Purcell had no successors. We are astonished, as we are with Mozart and Schubert, that such a short life should have yielded so much great music; and we may ponder what he might have written had he lived on into the eighteenth century, into the era of Handel. Listening to these Fantasias, so beautifully played by the Chiaroscuros, it was hard to avoid a poignant sense of what has been lost.
In the last of Haydn’s Op.33 ‘Russian’ Quartets, the vibrancy of playing from the Chiaroscuros and their unanimity of attack made the engaging opening movement bracing rather than merely genial. Ibragimova made the most of her beautiful melody, accompanied discreetly by the other instruments, at the centre of the plangent Andante; as did Claire Thirion in her bluff, good-humoured cello solo in the Trio of the ensuing Scherzo. The finale’s major and minor sections were kept in well-behaved balance, their alternations doing nothing to disturb the music’s essential calm.
After the interval, a riveting performance of Beethoven’s F minor Quartet: torment and tenderness, a critic has written of the first movement, but during the tender passages we are always braced for the next explosion of dark energy.
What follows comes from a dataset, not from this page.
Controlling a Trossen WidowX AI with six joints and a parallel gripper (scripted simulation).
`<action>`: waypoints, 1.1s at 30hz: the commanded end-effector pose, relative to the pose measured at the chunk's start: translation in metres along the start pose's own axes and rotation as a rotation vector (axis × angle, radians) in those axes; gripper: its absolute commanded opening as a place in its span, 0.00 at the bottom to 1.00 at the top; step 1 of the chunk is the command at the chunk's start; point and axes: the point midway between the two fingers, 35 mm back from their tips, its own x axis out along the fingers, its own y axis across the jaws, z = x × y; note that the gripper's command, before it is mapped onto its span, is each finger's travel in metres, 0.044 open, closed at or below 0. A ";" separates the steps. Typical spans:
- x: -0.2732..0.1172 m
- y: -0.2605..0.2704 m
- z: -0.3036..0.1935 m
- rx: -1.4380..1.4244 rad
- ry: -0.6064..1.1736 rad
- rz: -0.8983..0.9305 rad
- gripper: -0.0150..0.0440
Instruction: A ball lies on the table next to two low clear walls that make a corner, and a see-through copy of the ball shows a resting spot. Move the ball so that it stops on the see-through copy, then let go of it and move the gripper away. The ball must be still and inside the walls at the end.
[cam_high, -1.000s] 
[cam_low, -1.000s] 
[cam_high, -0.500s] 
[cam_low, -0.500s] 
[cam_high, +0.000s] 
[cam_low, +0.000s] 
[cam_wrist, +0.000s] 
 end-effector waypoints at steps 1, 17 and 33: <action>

Even more striking is the work’s compression: the movement lasts under five minutes. In the Allegretto, the cello leads us down into the dark: and for all the wan beauty of much of the movement, there is a chill that it can never shake off. The Scherzo is of course a dance, but a grim, harsh one, from which the Trio offers only temporary relief. All this the Chiaroscuros projected with maximum vividness: so also the restless, seemingly undirected energies of the finale. The unexpected ending, arriving from nowhere, felt more agitated than jubilant.
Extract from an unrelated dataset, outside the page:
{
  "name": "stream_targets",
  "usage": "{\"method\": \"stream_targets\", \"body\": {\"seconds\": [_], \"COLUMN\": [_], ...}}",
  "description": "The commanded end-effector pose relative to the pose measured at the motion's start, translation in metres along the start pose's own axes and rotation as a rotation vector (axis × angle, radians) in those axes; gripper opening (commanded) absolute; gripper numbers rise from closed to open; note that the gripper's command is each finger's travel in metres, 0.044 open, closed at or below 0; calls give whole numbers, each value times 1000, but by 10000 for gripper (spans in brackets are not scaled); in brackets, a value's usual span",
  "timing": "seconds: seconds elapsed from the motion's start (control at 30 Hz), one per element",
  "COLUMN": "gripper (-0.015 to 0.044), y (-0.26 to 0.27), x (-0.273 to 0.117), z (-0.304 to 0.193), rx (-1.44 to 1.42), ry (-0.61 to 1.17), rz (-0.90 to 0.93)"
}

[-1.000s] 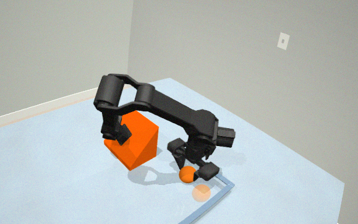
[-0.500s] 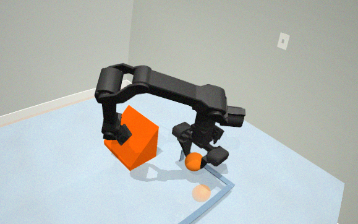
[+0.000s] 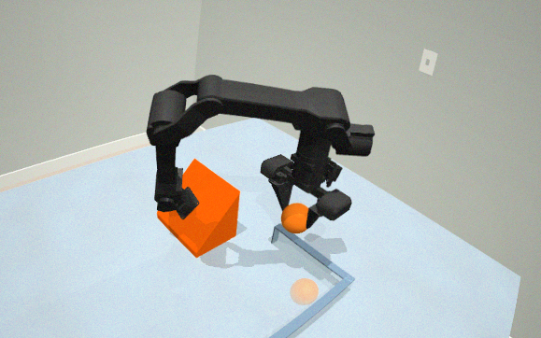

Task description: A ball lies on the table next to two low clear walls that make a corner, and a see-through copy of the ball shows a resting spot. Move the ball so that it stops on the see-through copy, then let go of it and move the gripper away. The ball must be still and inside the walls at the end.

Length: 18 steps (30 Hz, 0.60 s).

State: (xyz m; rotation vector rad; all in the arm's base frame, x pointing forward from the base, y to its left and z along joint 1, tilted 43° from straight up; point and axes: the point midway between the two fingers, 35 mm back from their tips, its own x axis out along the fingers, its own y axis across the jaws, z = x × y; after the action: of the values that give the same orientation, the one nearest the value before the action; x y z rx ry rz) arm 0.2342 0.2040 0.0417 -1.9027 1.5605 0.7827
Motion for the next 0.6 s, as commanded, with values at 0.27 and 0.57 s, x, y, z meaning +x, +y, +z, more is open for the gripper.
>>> {"method": "stream_targets", "body": {"seconds": [0.27, 0.57], "gripper": [0, 0], "y": [-17, -33], "x": [3, 11], "z": [-4, -8], "rx": [-266, -526], "ry": [-11, -15], "rz": [-3, -6]}}
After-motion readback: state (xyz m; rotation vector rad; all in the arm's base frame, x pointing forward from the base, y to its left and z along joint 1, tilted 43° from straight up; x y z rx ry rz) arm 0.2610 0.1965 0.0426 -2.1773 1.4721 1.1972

By the clock, this was a short concert: under an hour’s music (excluding the Mendelssohn encore). Yet it did not feel so. Beethoven’s Op.95, in its terseness and compression, taxes the listener as the late quartets do. You cannot relax or switch off while the Chiaroscuros are playing, they demand, and reward, keen attention and close focus. I do not imagine that anyone left the Turner Sims that evening feeling short-changed.